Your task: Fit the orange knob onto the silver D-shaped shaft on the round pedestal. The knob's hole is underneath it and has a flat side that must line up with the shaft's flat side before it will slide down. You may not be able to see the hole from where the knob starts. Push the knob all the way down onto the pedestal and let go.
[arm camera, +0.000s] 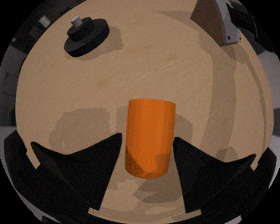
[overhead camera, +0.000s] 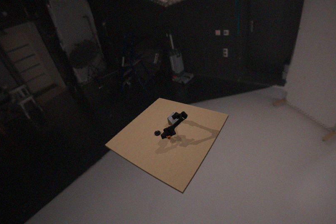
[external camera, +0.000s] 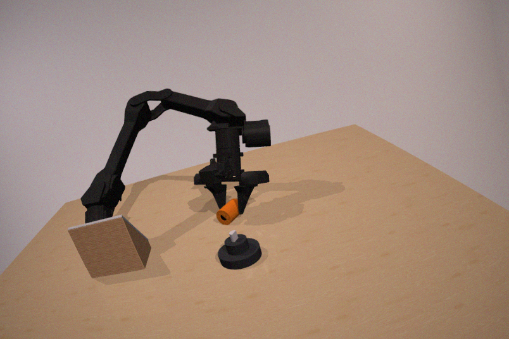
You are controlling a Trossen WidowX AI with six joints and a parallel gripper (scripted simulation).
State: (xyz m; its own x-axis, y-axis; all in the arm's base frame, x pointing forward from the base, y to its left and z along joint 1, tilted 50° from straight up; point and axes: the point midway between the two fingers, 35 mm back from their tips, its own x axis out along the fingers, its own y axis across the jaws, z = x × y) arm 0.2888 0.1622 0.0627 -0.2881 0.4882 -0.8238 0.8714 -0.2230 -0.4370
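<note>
Now: gripper tip 30 mm short of the black round pedestal, 180 mm to the left of it and 20 mm below it. From my gripper tip the other things lie so: orange knob 10 mm to the left, 10 mm above.
</note>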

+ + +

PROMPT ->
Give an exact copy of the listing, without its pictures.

RESPONSE TO THE EXERCISE ->
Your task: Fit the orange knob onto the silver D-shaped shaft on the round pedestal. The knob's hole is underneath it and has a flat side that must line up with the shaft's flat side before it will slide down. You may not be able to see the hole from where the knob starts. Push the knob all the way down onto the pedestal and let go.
[arm camera, +0.000s] 
[overhead camera, +0.000s] 
[external camera, +0.000s] 
You are controlling a Trossen WidowX AI with six joints and a parallel gripper (scripted simulation).
State: (xyz m; its own x-axis, y-axis; all in the arm's base frame, x pointing forward from the base, y to its left and z along joint 1, tilted 50° from straight up; point and axes: the point midway between the two fingers, 35 mm back from their tips, its own x axis out along the fingers, its own y axis across the jaws, z = x × y) arm 0.2888 0.1622 0.0627 -0.2881 0.4882 -0.8238 0.8714 -0.2230 -0.4370
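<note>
Now: gripper tip 30 mm short of the black round pedestal, 180 mm to the left of it and 20 mm below it. From my gripper tip the other things lie so: orange knob 10 mm to the left, 10 mm above.
</note>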

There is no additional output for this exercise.